- [PROBLEM]:
Select, from the material below, each line with "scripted" in it.
§
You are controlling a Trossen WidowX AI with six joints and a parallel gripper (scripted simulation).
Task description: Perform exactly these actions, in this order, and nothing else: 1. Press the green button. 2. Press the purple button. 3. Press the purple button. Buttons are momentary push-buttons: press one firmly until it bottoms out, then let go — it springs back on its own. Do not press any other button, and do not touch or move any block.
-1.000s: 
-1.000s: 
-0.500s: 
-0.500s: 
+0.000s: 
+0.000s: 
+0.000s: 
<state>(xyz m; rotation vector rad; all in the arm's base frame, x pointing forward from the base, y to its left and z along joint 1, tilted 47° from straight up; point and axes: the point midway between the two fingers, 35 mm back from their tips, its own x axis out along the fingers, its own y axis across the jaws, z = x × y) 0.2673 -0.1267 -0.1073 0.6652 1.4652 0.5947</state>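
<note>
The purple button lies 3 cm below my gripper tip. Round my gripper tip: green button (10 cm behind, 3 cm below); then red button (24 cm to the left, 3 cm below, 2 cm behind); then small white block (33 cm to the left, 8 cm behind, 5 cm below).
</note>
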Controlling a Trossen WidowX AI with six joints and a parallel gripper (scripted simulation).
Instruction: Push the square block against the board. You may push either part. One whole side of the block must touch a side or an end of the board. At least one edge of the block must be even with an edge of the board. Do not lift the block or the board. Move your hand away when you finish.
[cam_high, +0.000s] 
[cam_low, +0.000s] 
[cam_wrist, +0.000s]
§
- [TASK OUTPUT]:
You are controlling a Trossen WidowX AI with six joints and a parallel gripper (scripted simulation).
Controlling a Trossen WidowX AI with six joints and a parallel gripper (scripted simulation).

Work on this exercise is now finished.